Pictures aside, repeat all the entries below exactly as they appear.

:: Materials provided

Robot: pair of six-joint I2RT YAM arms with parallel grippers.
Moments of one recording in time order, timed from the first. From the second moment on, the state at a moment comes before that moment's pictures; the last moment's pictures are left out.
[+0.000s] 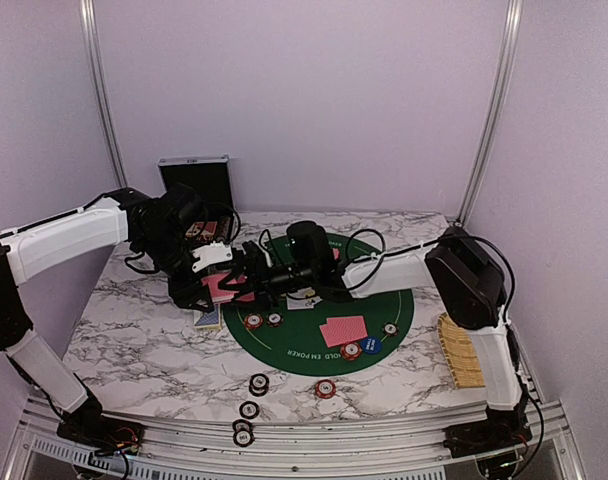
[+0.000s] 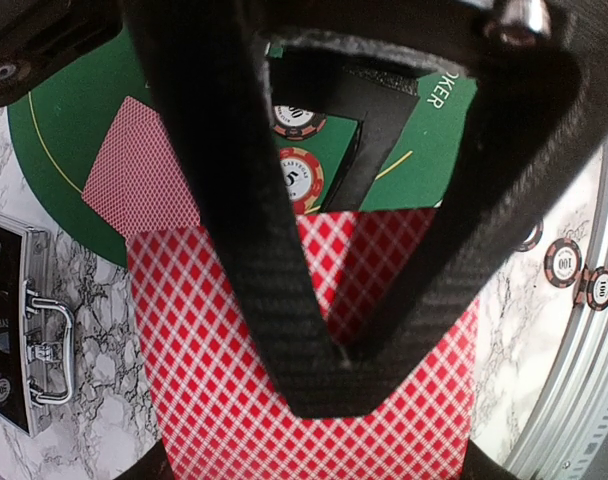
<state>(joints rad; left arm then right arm) -0.59 1.57 1.34 -1.03 0.20 0.66 0.87 2.25 1.54 0.43 -0.84 1.16</state>
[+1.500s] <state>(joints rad) -0.59 1.58 1.34 -1.03 0.21 0.66 0.90 2.32 1.62 0.46 -0.82 1.18</state>
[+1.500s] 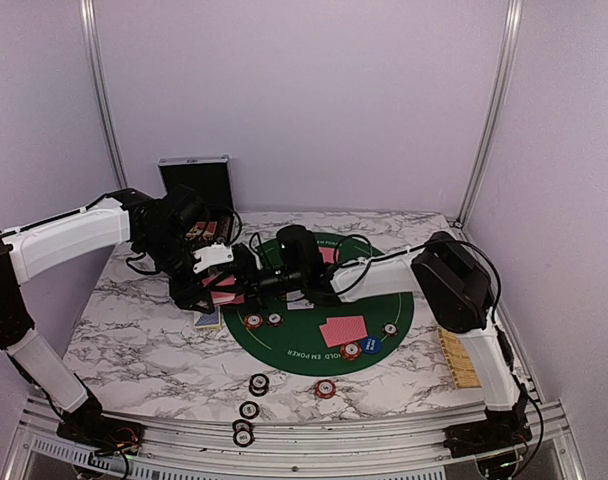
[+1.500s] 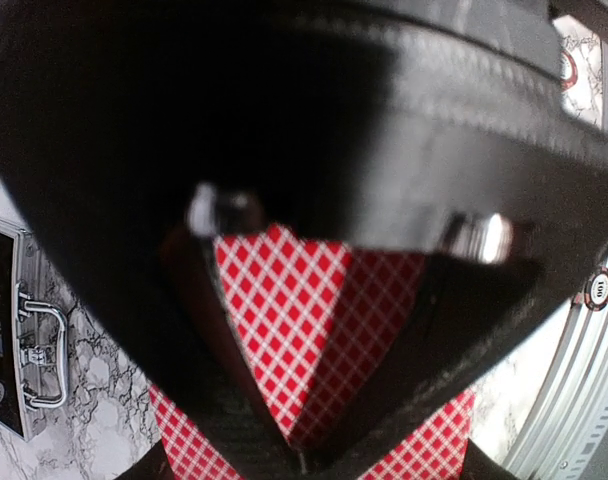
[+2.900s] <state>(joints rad) -0.59 1.58 1.34 -1.03 0.20 0.66 0.84 2.10 1.38 0.51 -0.86 1.23</state>
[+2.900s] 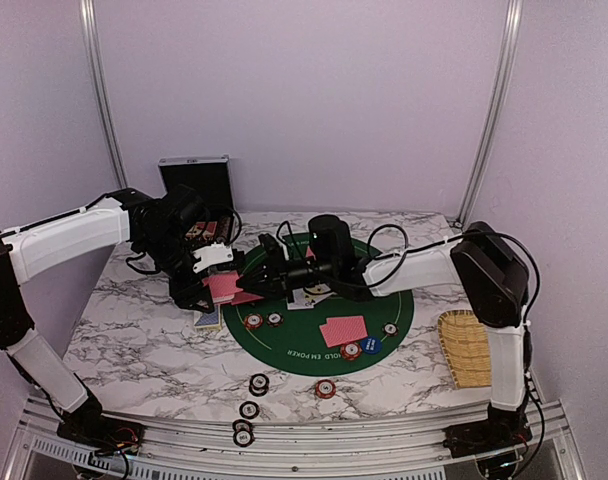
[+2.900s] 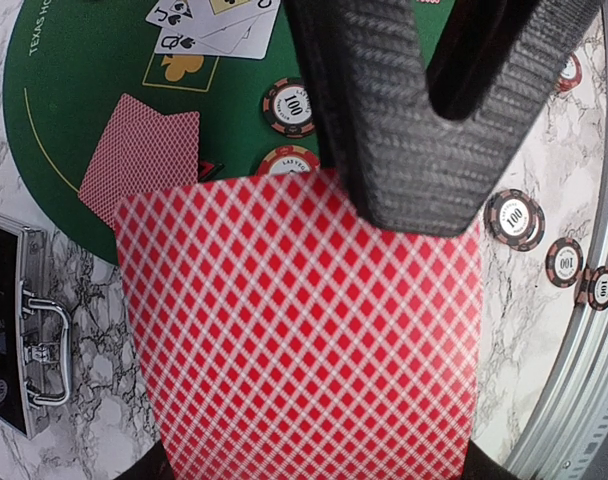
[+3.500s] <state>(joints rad) -0.59 1.58 1.34 -1.03 0.20 0.66 0.83 2.05 1.31 0.52 -0.87 1.24</state>
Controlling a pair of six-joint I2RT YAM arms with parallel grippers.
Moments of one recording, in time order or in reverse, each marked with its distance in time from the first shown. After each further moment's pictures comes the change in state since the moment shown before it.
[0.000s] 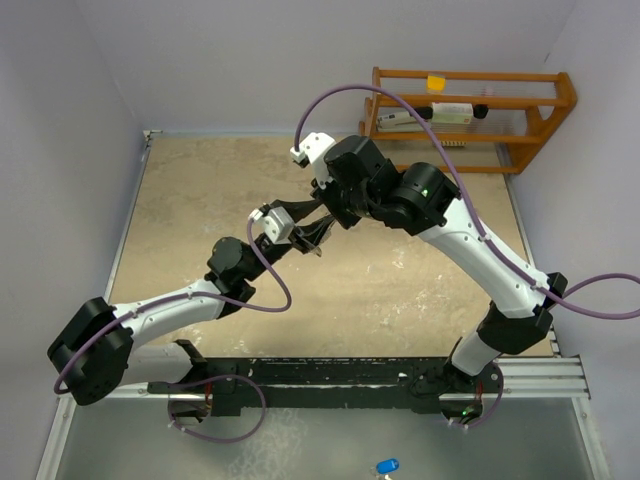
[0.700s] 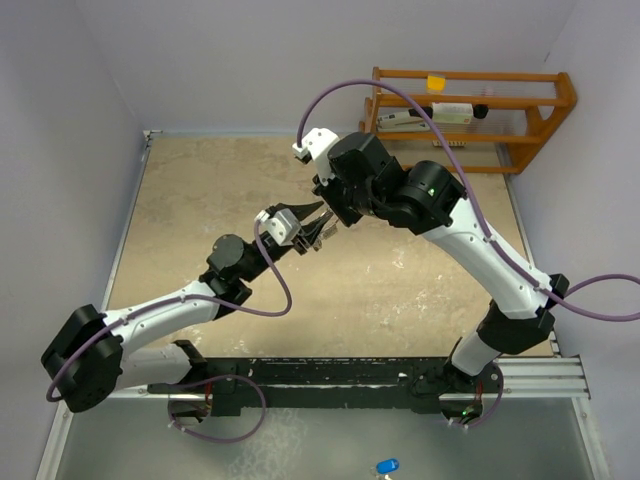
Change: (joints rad) left arm 0.000 -0.056 0.014 -0.157 -0.024 0.106; right arm 0.000 0.000 0.041 -0.015 0.006 -0.002
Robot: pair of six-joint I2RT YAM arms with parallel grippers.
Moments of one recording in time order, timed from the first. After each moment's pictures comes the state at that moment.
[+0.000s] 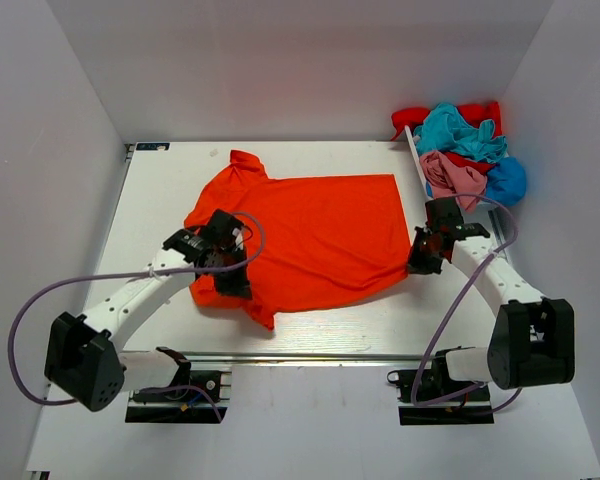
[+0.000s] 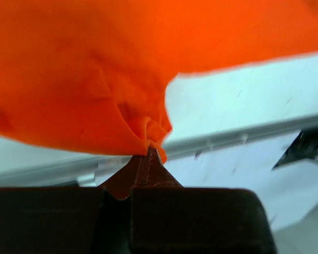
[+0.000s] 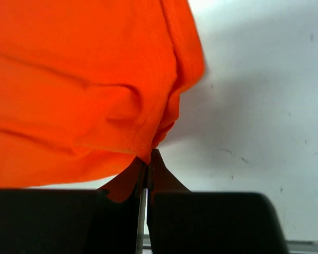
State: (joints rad) left arm -0.53 1.21 0.92 -0.93 0.19 -0.63; right arm 0.15 1.31 0.85 -0.71 -0.05 0.45
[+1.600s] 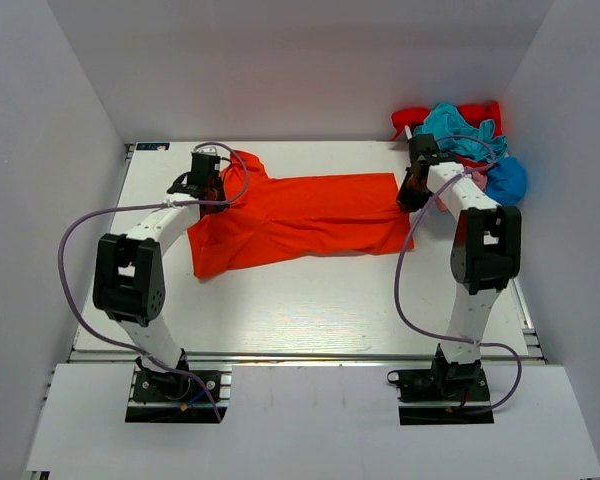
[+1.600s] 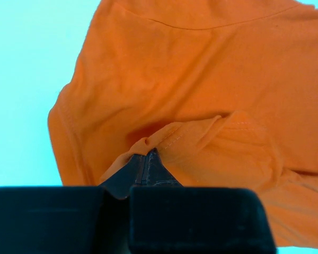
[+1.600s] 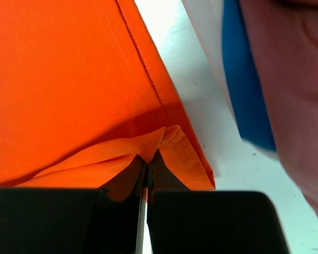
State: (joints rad) left arm -0.21 1.73 1.26 -0.34 -0.24 -0.30; right arm 0.14 1.98 1.61 -0.78 0.10 0.49
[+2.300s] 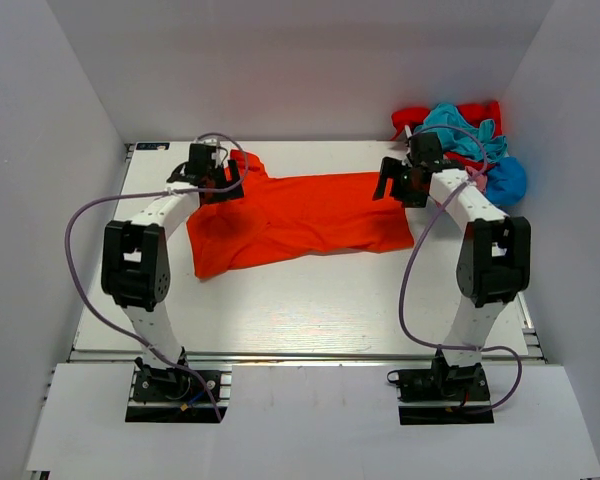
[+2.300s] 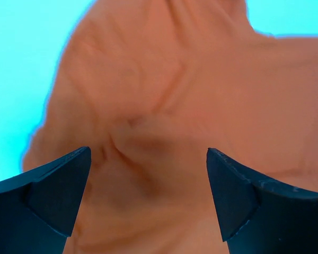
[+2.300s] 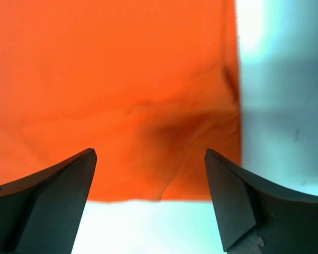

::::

Reply to the task:
Robot: pair of six-joint I2RT YAM arms with parallel grippers.
Moments of one recording in time order, timed from the first. From the second moment on, the state at a moment comes before that moment's pictures; the last moment's pictures are left out.
[+0.000s] 
[+0.000s] 
<state>(joints rad; left arm then right arm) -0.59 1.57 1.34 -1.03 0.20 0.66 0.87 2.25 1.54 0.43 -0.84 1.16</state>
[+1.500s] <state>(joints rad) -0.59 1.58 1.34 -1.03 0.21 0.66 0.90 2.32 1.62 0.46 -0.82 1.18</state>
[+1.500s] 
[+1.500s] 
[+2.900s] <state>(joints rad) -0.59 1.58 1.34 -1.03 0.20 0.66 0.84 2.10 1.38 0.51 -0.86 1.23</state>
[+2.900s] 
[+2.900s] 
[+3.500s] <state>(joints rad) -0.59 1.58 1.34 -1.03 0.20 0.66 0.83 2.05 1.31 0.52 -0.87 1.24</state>
Controlling a pair of six-joint I2RT YAM arms with parallel grippers.
Moments of one recording, in time order or in reverse, each marked with its distance in time from the first shown. After each further moment's pictures comes the change in state since the moment shown before it.
[0.000s] 
[0.700s] 
Change: (joints rad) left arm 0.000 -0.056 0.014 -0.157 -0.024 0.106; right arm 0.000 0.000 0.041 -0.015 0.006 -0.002
Robot: pair of six-joint I2RT YAM arms with parallel grippers.
Moments of one recording in time order, timed from the first. After each moment's pictures comes the state at that moment.
[+0.000s] 
[+0.000s] 
[+0.000s] 
State: (joints rad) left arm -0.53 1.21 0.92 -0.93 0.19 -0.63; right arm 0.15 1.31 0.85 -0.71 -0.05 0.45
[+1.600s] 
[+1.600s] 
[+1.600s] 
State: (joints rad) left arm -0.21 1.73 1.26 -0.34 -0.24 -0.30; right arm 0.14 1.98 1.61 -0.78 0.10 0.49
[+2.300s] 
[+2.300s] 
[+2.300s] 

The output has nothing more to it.